Die Landschaft der künstlichen Intelligenz erlebt einen entscheidenden Wandel. Wir bewegen uns über die Ära der generativen Chatbots—Systeme, die primär dazu entwickelt wurden, Text oder Pixel vorherzusagen—hinaus in das Zeitalter der Agentischen KI(Agentic AI). Diese neue Generation von Systemen zeichnet sich nicht nur durch die Fähigkeit zu denken aus, sondern durch die Fähigkeit, eigenständig in komplexen Umgebungen zu handeln, zu planen und iterativ zu arbeiten.

Bei Creati.ai haben wir diese Woche zwei wegweisende Ankündigungen beobachtet, die diesen Trend festigen: Anthropic’s tiefe Integration des Claude Agent SDK in Apples Xcode und die strategische Allianz zwischen Dassault Systèmes und NVIDIA zur Unterstützung industrieller virtueller Zwillinge. Zusammen signalisieren diese Entwicklungen, dass sich die KI von einem passiven Assistenten zu einem aktiven, autonomen Mitarbeiter entwickelt, der in der Lage ist, verantwortungsvolle Aufgaben sowohl in der Softwareentwicklung als auch in der Schwerindustrie auszuführen.

Revolution der Entwicklung: Claude wird zum autonomen Ingenieur

Für Softwareentwickler war die Integration von KI größtenteils auf Autocomplete-Vorschläge und chatbasierte Debugging-Unterstützung beschränkt. Anthropic verändert diese Dynamik grundlegend mit der Einführung des Claude Agent SDK in Apple’s Xcode 26.3.

Im Gegensatz zu früheren Iterationen, in denen Entwickler Claude Sonnet 4 für schrittweise Ratschläge nutzten, befähigt das neue SDK die KI dazu, als vollständig autonomer Agent zu agieren. Dieser Wandel erlaubt es dem System, hochrangige Ziele wie „refaktorisiere den Benutzer-Authentifizierungsfluss“ zu übernehmen, anstatt granulare Schritt-für-Schritt-Anweisungen zu benötigen.

Visuelle Verifikation und Iteration

Eine der tiefgreifendsten Fortschritte ist Claudes Fähigkeit, zu „sehen“, was es baut. Durch eine neue native Integration kann der Agent Xcode Previews erfassen, um seine Arbeit visuell zu verifizieren.

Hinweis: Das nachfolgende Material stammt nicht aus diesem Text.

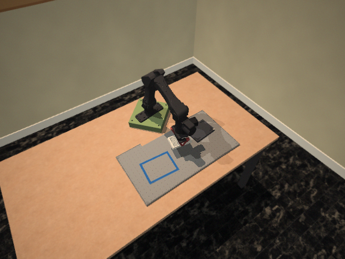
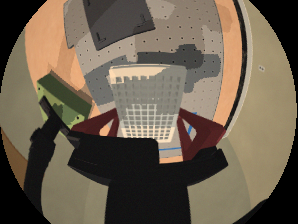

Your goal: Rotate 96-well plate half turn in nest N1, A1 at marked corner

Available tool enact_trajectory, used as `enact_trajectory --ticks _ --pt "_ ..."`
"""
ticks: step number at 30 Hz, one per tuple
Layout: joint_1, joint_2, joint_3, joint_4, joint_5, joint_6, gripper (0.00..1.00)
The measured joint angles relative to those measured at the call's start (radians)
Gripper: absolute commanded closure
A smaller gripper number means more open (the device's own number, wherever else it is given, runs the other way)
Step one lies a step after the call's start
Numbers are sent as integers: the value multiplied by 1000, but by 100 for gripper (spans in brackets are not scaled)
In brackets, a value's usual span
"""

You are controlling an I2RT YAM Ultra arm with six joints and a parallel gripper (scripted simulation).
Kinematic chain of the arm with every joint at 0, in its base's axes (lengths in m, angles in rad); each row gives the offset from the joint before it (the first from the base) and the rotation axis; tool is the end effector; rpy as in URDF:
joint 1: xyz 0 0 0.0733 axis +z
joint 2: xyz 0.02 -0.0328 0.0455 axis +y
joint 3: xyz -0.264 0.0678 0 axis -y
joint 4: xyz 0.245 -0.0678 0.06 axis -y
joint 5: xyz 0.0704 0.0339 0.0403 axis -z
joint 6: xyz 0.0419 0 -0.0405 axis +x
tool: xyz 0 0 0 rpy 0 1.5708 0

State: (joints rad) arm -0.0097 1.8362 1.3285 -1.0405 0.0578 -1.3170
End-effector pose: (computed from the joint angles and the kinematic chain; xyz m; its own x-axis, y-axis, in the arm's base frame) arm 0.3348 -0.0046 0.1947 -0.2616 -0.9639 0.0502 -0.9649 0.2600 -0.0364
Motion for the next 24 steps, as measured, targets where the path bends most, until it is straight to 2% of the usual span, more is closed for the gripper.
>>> enact_trajectory --ticks 24 --pt "-213 55 76 -7 -7 -208 100"
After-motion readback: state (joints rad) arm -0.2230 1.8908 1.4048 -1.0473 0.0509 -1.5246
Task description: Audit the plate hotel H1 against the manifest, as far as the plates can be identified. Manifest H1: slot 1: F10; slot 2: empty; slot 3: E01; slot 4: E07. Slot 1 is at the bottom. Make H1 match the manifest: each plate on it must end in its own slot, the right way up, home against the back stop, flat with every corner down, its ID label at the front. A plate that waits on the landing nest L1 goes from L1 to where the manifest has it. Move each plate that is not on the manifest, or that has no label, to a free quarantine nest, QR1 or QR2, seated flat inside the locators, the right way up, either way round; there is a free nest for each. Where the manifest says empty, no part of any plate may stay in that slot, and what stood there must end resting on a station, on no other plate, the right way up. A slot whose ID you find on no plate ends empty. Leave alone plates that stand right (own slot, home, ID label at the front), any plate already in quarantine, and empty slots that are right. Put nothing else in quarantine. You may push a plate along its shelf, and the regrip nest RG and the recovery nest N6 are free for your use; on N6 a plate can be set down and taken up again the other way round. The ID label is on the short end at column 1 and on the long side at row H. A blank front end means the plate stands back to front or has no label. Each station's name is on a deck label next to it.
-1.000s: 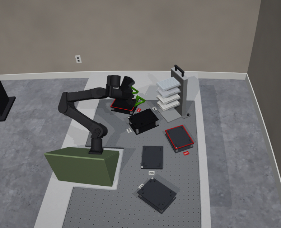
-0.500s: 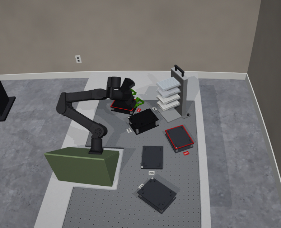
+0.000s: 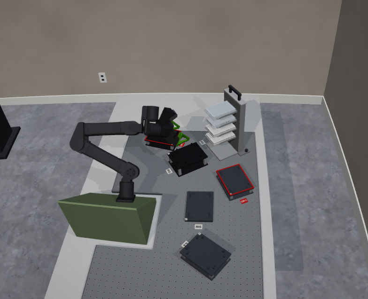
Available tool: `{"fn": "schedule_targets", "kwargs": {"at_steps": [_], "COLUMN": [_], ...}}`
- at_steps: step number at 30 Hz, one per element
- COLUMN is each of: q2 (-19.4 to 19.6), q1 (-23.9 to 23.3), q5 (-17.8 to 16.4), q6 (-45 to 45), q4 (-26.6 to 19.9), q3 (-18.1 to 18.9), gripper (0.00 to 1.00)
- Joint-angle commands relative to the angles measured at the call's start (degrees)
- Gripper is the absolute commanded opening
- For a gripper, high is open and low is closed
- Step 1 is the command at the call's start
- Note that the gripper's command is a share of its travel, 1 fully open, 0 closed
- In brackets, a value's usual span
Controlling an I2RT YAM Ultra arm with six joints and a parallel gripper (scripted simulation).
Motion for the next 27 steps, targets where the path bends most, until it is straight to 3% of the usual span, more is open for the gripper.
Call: {"fn": "schedule_targets", "kwargs": {"at_steps": [1,27], "q2": [0.56,10.04], "q1": [0.37,4.14], "q5": [2.06,5.85], "q6": [0.04,0.09], "q4": [1.08,7.04], "q3": [0.46,4.06], "gripper": [1.0,1.0]}}
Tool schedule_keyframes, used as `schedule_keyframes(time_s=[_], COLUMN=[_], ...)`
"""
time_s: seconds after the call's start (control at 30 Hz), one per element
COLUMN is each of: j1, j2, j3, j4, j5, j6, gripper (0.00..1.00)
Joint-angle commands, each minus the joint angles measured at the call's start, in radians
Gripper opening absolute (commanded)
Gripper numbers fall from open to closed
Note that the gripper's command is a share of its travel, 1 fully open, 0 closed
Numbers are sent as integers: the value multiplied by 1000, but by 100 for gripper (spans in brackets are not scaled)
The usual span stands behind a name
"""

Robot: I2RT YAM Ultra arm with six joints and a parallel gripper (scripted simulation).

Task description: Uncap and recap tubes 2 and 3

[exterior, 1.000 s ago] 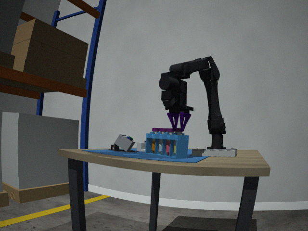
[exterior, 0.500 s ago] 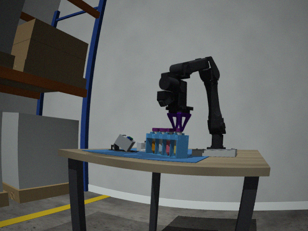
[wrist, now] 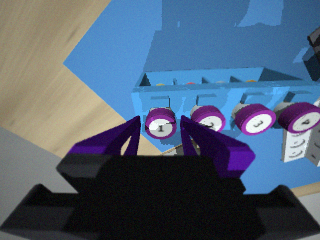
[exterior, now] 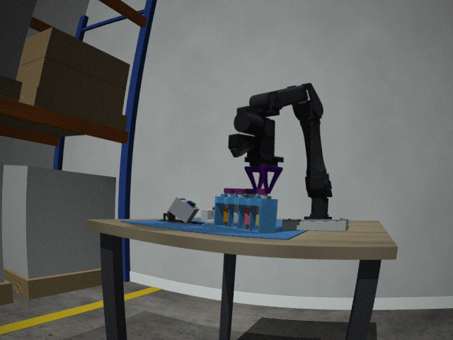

Wenn ein Entwickler eine UI-Änderung in SwiftUI verlangt, generiert Claude nicht nur den Code; es rendert die Vorschau, analysiert die visuelle Ausgabe im Vergleich zur Absicht des Benutzers und korrigiert sich selbst, wenn das Design nicht übereinstimmt. Diese „visuelle Rückkopplungsschleife“ ahmt den menschlichen Arbeitsablauf nach und reduziert die Trial-and-Error-Belastung für den Entwickler drastisch.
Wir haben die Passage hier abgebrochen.